- [Task]
Set down the material exactly. Keep every line.

^^^^^^^^

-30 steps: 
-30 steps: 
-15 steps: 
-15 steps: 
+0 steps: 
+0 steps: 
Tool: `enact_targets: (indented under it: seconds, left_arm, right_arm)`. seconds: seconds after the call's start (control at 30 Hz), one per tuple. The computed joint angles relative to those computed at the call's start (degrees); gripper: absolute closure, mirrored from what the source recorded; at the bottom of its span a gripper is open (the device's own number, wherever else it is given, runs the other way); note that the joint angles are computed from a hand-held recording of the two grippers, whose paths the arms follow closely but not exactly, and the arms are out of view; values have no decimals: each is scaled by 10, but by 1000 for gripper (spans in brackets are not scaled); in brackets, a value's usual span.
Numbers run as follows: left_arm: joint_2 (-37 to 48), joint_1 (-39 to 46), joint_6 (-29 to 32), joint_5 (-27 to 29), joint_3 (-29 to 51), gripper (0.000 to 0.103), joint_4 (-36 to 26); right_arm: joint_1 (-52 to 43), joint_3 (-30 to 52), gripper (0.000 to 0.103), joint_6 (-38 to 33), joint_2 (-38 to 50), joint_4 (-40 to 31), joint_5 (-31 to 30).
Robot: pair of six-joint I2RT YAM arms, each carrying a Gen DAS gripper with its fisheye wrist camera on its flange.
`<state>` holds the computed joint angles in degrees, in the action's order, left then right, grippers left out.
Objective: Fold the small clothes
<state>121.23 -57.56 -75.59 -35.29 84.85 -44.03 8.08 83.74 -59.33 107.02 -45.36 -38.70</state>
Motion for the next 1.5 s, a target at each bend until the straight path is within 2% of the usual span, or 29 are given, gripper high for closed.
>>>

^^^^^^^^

- [Exercise solution]
-30 steps: 
-30 steps: 
-15 steps: 
-15 steps: 
+0 steps: 
+0 steps: 
Tool: `enact_targets: (indented under it: seconds, left_arm, right_arm)`. seconds: seconds after the call's start (control at 30 Hz), one per tuple. The computed joint angles relative to those computed at the call's start (degrees); gripper: absolute closure, mirrored from what the source recorded; at the bottom of its span a gripper is open (the device's own number, wherever else it is given, runs the other way); note that the joint angles are computed from a hand-held recording of the two grippers, whose paths the arms follow closely but not exactly, and the arms are out of view; values have no decimals: each is scaled by 10, but by 1000 for gripper (spans in brackets are not scaled); in brackets, a value's usual span.
Numbers run as follows: left_arm: joint_2 (-37 to 48), joint_1 (-39 to 46), joint_6 (-29 to 32), joint_5 (-27 to 29), joint_3 (-29 to 51), gripper (0.000 to 0.103), joint_4 (-36 to 26); right_arm: joint_1 (-52 to 43), joint_3 (-30 to 52), gripper (0.000 to 0.103), joint_6 (-38 to 33), joint_2 (-38 to 50), joint_4 (-40 to 31), joint_5 (-31 to 30).
Robot: pair of six-joint I2RT YAM arms, each carrying a Gen DAS gripper with its fisheye wrist camera on its flange.
`<state>` holds the computed joint angles in degrees, in the action's order, left then right, grippers left out.
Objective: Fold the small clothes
<state>121.23 -57.56 -75.59 -35.29 84.85 -44.03 8.08 83.74 -59.33 107.02 -45.36 -38.70</state>
Motion for the next 1.5 s, a target at each bend until the straight path is within 2% of the usual span, or 29 are given, gripper high for closed.
>>>

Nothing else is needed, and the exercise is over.